Opinions

I’m leaving party that disgracefully supports censorship


The latest House Subcommittee on the Weaponization of the Federal Government hearing was the final straw.

I can no longer be a Democrat after watching my party of three decades ignore the serious implications of vast governmental censorship and desperately, sometimes comically, try to shoot the messengers.

Last week’s hearing was meant to take testimony on the implications of government censorship reported in the Twitter Files — a series of articles, released on social-media platform Twitter, outlining the “censorship-industrial complex.”

But what it actually did was draw an astonishingly clear distinction between today’s Democrats and Republicans when it comes to our most fundamental and important right: freedom of speech.

After Elon Musk purchased Twitter, he gave several journalists an open invitation to look at the company’s internal emails.

They discovered and exposed a truly shocking number of politicians’ and government agencies’ requests to censor, silence, de-platform and de-amplify everyday Americans who expressed ideas the government did not like.


Elon Musk
Elon Musk gave internal access to journalists to do a deep dive into the company.
Bloomberg via Getty Images

It should be one of the biggest stories of a generation: uncovering the government’s coordinated efforts to violate the First Amendment rights of so many Americans.

But with a few exceptions, the mainstream media have ignored the reporting or ridiculed the factually undisputed reports of large-scale government censorship — the kind most Americans would have told you does not happen in our country.

Journalists Matt Taibbi and Michael Shellenberger were a credit to their profession and to all Americans who genuinely care about a free press and the First Amendment.

And Democrats — who questioned, mocked, belittled and scolded them for not meekly accepting government knows best and Americans should just unquestionably accept what the fearsome threesome of “security state-Big Tech-Democrat ruling elite” thinks we should be able to say, read and hear — were an embarrassment.


U.S. Representative Thomas Massie
Rep. Thomas Massie speaking at a hearing at the U.S. Capitol of the House Judiciary Committee Select Subcommittee on the Weaponization of the Federal Government.
Michael Brochstein/SOPA Images/Shutterstock

Rep. Thomas Massie (R-Ky.) decried the censorship for affecting his ability to have an honest conversation with his constituents about the Centers for Disease Control and Prevention’s inaccurate vaccine information.

Twitter — working “in partnership” with the CDC — flagged Massie’s factually correct tweets about the superiority of natural immunity to the available COVID vaccines as “misinformation” and, worse, disabled comments.

The congressman pointed out that this made it impossible for his constituents to engage with him on the topic — in effect silencing them as well.

Democrats uniformly disgraced themselves by refusing to acknowledge the significance and severity of the censorship but also by: shrilly belittling the legally protected right to not reveal sources; laughably asserting good journalism should not turn a profit (an assertion never leveled at The New York Times, MSNBC, CNN or other Democrat-friendly media outlets); and routinely insisting the censorship was actually for the best — because they know best. 


Rep. Daniel Goldman
Rep. Daniel Goldman doubled down on his authoritarian impulses in a subsequent Twitter exchange with Taibbi.
C-SPAN

New York’s newly elected Rep. Dan Goldman was the most insistent on this point.

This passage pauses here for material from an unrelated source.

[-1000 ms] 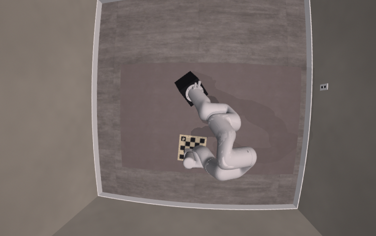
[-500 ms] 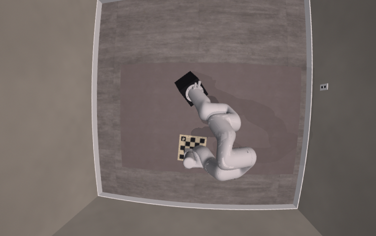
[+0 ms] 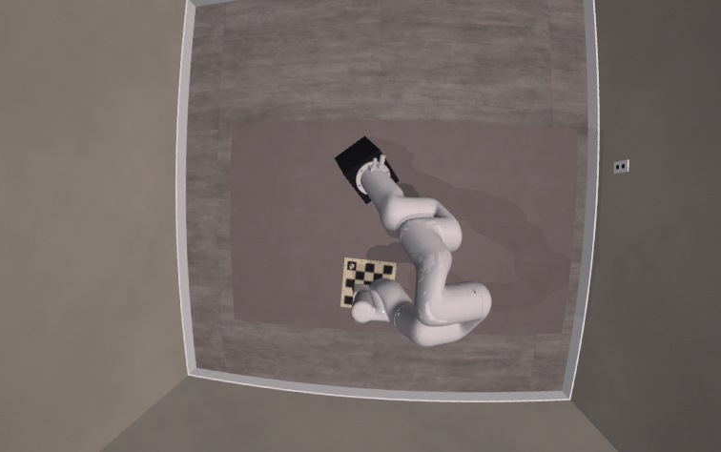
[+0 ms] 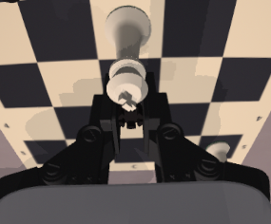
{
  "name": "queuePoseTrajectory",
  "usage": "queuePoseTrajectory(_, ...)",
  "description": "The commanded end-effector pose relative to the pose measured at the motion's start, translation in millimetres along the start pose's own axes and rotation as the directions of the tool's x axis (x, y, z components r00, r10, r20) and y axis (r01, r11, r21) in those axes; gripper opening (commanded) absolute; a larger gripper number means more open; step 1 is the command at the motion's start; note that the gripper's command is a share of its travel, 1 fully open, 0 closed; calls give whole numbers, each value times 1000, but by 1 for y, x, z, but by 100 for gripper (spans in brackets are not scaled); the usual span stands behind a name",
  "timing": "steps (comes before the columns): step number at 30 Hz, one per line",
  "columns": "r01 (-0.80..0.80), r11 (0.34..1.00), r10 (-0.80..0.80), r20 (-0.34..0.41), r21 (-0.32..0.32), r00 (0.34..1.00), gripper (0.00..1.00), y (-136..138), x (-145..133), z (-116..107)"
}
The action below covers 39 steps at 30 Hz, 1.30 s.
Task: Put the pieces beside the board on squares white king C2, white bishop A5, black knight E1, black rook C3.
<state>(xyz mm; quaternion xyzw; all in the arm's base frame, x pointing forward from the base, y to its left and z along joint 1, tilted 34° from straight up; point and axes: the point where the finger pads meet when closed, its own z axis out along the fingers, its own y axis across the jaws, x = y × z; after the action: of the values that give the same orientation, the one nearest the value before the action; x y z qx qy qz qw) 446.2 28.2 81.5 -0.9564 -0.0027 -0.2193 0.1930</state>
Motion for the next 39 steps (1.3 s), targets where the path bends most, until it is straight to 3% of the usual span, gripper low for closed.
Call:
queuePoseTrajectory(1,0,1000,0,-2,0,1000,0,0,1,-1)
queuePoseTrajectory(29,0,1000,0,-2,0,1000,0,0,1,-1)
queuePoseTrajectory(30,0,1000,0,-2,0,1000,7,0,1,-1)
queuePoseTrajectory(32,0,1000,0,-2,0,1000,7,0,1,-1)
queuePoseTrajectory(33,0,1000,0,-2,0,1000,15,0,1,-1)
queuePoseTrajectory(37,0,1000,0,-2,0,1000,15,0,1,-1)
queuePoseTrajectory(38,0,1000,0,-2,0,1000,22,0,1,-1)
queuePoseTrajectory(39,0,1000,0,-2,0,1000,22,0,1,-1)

He demanded Taibbi acknowledge the “evidence” in two federal indictments coming out of special prosecutor Robert Mueller’s investigation. Goldman declared the FBI was right to try to prevent Russian election interference.

Taibbi correctly pointed out that indictments, like all charging documents, are governmental allegations — allegations that have not been proven. One of the indictments was in fact dropped — so not only was the “evidence” not proven, it was never even subjected to the adversarial process designed to uncover the truth.

Goldman doubled down on his authoritarian impulses in a subsequent Twitter exchange with Taibbi, petulantly proclaiming that those who do not agree with him and national-security agencies “don’t belong” in the conversation.

Goldman is wrong, of course. All Americans have the right to join the conversation about matters big and small in our democracy.

And agreeing with the congressman or the sprawling national-security apparatus is not a precondition to chiming in.

The hearings may not have changed anyone’s mind about whether the Twitter Files are a journalistic juggernaut or just another entry in the culture wars. But they did change my registration.

I am now, after 33 years as a registered Democrat, an independent. And I like it.

I can no longer vote in the primaries that usually send my representatives to City Hall, Albany and Washington, DC. But I can vote in the general elections, and I look forward to doing so. 

I will not vote for representatives who make light of my First Amendment rights or demand obeisance to my betters in the censorship-industrial complex.

Maud Maron is an education advocate and a former Democratic congressional candidate.